Bailey’s hand skims over her swollen belly as the hostess leads us to the table. Our daughter will be born in only a few months. The thought doesn’t scare me anymore, not like it used to. When I first found out I was having a little girl, I almost had a heart attack. I asked myself if I was going to be good enough to be her dad. But now I’m over it. Now I’m so fucking excited I don’t even remember what it felt like not to want to be a dad.

The moment I heard that heartbeat through that machine at the OBGYN, I was done for. I didn’t think it was possible to love Bailey any more than I already did, but I was wrong. It seems that I love her more with every passing day. Our love seems to be endless, and I already know that I will love our child with just as much love.

I pull out the chair for Bailey before taking the seat beside her. Asher takes a seat next to us, Erin and her new fling sit on the other side of the table while Bailey’s dad and her sister and her husband sit across from us.

Tomorrow night our new club opens its doors for the first time, it’s the one Bailey designed for me which automatically makes it my favorite one. Our first big project together. Certainly not our last. She started working with me full-time. She had other job offers here and there, but I talked her into staying with me for good, mostly because I didn’t want to share her. Call me selfish, but I want to spend every minute of the day with her and if she comes with me to the office, then I can do just that.

Tonight we are here to celebrate the club together. Or at least that is what everybody thinks. No one except Bailey’s dad knows what I’m about to do. I did the manly thing, going to him and asking him for his daughter’s hand in marriage. I was so fucking scared of asking him, imagine my surprise when he slapped me on the back telling me, it’s about time, son.

“Are you okay?” Bailey leans into me, her voice just below a whisper.

“Yes, just excited and a little nervous. You know, new ventures and all.” I smirk.

“You’ll do great,” she assures me, having no idea what I was actually talking about. God, I’m so lucky to have such a great woman in my life. I can’t believe how anxious I am about this.

Running my sweaty palms over my slacks, I swallow down the nervousness. I try to give Bailey a confident smile, but I must be failing because when I glance over to my brother, he gives me a questioning look. One of his eyebrows is raised, and he mouths me a question, but I don’t quite get the words. Shaking my head slightly, I wave him off.

I wait until the waitress brings drinks around. Once every glass has been placed on the table and the waitress has disappeared, I lick my lips and clear my throat.

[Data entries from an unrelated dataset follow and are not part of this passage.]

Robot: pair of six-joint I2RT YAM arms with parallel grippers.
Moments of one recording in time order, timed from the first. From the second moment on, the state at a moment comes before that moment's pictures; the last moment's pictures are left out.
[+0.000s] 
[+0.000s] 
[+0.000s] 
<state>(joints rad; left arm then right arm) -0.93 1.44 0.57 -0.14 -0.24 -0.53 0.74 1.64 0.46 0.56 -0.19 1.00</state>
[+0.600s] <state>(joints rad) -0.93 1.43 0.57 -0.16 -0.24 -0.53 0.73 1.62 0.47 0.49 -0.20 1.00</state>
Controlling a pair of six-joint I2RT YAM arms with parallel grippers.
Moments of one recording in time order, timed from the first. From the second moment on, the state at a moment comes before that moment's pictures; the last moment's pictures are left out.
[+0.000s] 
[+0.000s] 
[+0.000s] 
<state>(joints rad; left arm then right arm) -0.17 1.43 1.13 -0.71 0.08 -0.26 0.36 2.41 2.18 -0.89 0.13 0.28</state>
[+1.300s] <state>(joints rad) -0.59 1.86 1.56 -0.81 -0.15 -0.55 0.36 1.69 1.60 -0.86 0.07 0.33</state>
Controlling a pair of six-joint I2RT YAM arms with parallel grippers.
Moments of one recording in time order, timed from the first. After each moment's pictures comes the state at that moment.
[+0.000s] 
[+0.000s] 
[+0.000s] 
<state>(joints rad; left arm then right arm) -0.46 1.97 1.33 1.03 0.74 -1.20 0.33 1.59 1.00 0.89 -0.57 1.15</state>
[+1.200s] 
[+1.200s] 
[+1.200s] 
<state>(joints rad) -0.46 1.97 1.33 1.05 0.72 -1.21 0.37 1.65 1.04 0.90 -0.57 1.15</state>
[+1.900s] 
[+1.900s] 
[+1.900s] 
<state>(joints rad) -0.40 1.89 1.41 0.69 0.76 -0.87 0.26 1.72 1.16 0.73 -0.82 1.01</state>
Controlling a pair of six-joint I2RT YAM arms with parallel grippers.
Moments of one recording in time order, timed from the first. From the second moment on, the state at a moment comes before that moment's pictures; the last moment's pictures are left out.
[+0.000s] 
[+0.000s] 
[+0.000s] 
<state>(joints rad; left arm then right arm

“Before we order food, I was going to…ah…” All eyes are on me now and the stupid words get stuck in my throat. What the fuck? I’m usually great at public speaking, great at being the center of attention, but tonight, tonight is different. Tonight, I make the woman of my dreams the center of attention, I make her my queen.

Roger, Bailey’s dad, gives me an encouraging nod.

Shoving my hand down into my pocket, I grip onto the small velvet box. Standing up, I use my foot to kick my chair back a little. It scoots across the floor, making a loud noise that draws far more attention than I want. Great.

Somehow I manage to get out the ring box before getting down on one knee in front of Bailey. My hands are sweaty, and my insides twist into an anxious knot. I see the exact moment she realizes what is going on. Her expression softens, tears glistening in her big green eyes.